WHAT YOU HAVE TO DO:
The required answer is every line of the data containing the word "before".

DATA EXCERPT:

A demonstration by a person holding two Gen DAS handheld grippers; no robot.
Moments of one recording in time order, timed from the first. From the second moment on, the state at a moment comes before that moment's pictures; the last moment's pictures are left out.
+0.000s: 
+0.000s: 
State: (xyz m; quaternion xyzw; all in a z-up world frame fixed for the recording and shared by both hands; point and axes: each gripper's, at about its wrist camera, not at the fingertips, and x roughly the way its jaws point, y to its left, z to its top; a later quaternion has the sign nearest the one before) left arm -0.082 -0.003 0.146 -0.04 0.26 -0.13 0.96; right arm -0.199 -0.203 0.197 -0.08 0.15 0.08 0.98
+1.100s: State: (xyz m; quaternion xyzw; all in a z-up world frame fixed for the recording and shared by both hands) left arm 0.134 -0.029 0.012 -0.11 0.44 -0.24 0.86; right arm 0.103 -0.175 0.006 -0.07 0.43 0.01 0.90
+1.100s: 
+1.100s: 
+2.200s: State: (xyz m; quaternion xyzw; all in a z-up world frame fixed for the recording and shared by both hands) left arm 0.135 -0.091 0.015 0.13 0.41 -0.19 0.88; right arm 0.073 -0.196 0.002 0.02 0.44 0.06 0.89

OUTPUT FOR THIS EXERCISE:
Moments of one recording in time order, timed from the first. From the second moment on, the state at a moment comes before that moment's pictures; the last moment's pictures are left out.
State: (xyz m; quaternion xyzw; all in a z-up world frame fixed for the recording and shared by both hands; point and axes: each gripper's, at about its wrist camera, not at the fingertips, and x roughly the way its jaws point, y to its left, z to its top; a later quaternion has the sign nearest the one before) left arm -0.082 -0.003 0.146 -0.04 0.26 -0.13 0.96; right arm -0.199 -0.203 0.197 -0.08 0.15 0.08 0.98

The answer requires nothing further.